~森熊物語~

森熊の創業は大正10年(1921年)2月。森 熊太郎が今治市港町(現・室屋町)に愛媛で初めての表具材料問屋『森商店』を開業しました。

当時を知る関係者は現在、誰もいませんが、開店初日については『大変寒い日でした。朝からお客さんを待っていましたが、夕方まで一人も来られませんでした。夜の8時過ぎに店を閉めようとしたところ、通りがかりの方が”こんな店ができたのか”といって、入ってきました。狭い店内を見たあと、矢筈(やはず=掛け軸を掛ける棒状の道具)を1本買っていただいた』と創業者の妻(昭和53年没)が思い出話をしていました。

屋号は名字をそのまま使用していましたが、お客さんが増えるにしたがって、いつの間にか名前の一字と合わせて”森熊さん”と呼ばれるようになりました。
ちょっぴり奇妙な屋号ですが、”お客さんが付けてくださった”ということで、『森熊商店』、『株式会社森熊』と時代に応じて屋号は
変わりましたが、『森熊』という名前は変更しないというのが後継者への引継事項となっています。
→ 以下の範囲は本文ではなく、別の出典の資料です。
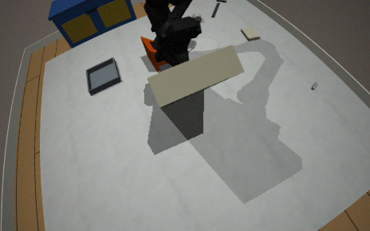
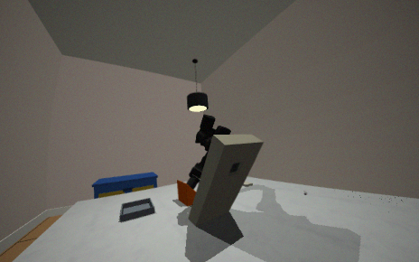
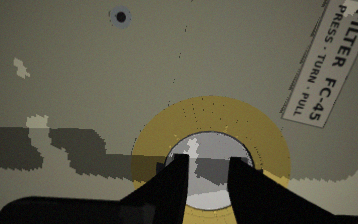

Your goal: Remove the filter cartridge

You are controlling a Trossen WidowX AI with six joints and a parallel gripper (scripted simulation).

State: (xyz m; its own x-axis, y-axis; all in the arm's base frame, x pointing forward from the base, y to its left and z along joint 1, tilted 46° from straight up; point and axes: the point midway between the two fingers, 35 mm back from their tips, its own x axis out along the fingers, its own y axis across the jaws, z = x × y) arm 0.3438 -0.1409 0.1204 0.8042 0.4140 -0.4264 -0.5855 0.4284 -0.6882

戦中、戦後の大変な時期の仕入は品不足で困難を極めていました。当時はほとんど大阪で仕入れていたのですが、仕入に行くたびに、必ず、次回の仕入れ分まで支払うという商法で材料を確保し、なんとか問屋業を続けることができました。大きく飛躍したのは、昭和30年代の中頃。壁紙が登場した際、『貼る』という作業は表具屋さんならできるということで、森熊にも取り扱う話が持ち込まれ、四国で初めての壁紙問屋となりました。その後の壁紙の普及は目を見張るものがあり、日本では現在、年間7億㎡が生産されています。

壁紙を起爆剤に、森熊は昭和40年代の終わりには、表具、壁紙に加え、いち早く床材、窓材のいわゆるインテリア商品全般を取り扱うようになり、販路も四国全域に拡大し、豊かな生活空間づくりに会社を挙げて取り組んでいます。